• WHAT IS NEEDED: Quote the lines below from the one containing "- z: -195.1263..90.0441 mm" to the final line, both ends included; exclude the pictures.

***** DATA SEGMENT *****

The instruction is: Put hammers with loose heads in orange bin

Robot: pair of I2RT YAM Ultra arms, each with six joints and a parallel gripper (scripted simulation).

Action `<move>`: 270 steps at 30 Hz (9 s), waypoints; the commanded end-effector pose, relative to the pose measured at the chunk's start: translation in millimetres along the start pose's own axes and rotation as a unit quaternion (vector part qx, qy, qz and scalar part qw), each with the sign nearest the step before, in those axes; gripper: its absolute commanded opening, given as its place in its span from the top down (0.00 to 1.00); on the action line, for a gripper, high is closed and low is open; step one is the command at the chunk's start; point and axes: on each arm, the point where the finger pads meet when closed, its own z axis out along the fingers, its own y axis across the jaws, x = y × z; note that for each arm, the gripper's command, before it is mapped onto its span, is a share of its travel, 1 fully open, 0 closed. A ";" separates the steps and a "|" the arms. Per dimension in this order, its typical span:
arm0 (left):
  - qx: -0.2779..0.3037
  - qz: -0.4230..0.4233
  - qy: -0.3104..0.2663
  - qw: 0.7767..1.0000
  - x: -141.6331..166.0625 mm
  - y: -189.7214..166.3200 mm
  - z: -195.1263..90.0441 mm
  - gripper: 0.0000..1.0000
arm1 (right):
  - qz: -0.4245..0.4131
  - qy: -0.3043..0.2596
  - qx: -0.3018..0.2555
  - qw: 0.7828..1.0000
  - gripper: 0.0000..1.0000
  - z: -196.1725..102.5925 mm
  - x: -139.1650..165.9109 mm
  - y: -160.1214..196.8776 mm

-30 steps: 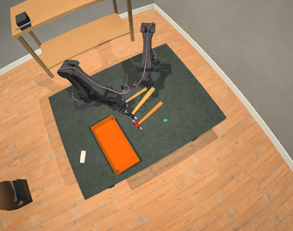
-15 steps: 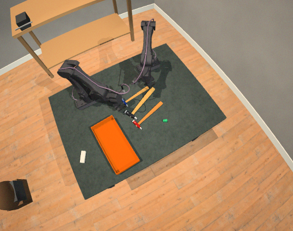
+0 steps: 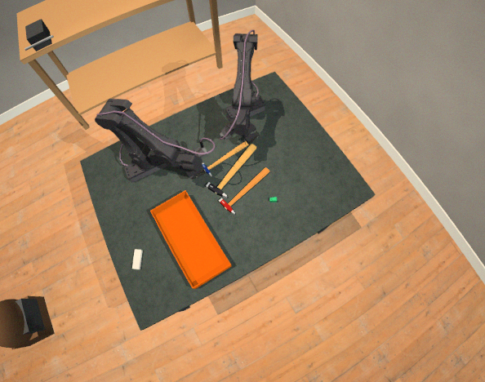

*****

• TASK RESULT:
  - z: -195.1263..90.0441 mm
  - gripper: 0.0000..1.0000
arm1 (right):
  - qz: -0.4245..0.4131
  - qy: -0.3043..0.2596
  - qx: -0.3018..0.2555
  - qw: 0.7828..1.0000
  - gripper: 0.0000..1.0000
  - z: -196.1725..102.5925 mm
  - x: -139.1650..165.9109 mm
  - y: -160.1214..196.8776 mm

-30 steps: 
-15 steps: 
+0 steps: 

The response to this exercise has been given in full.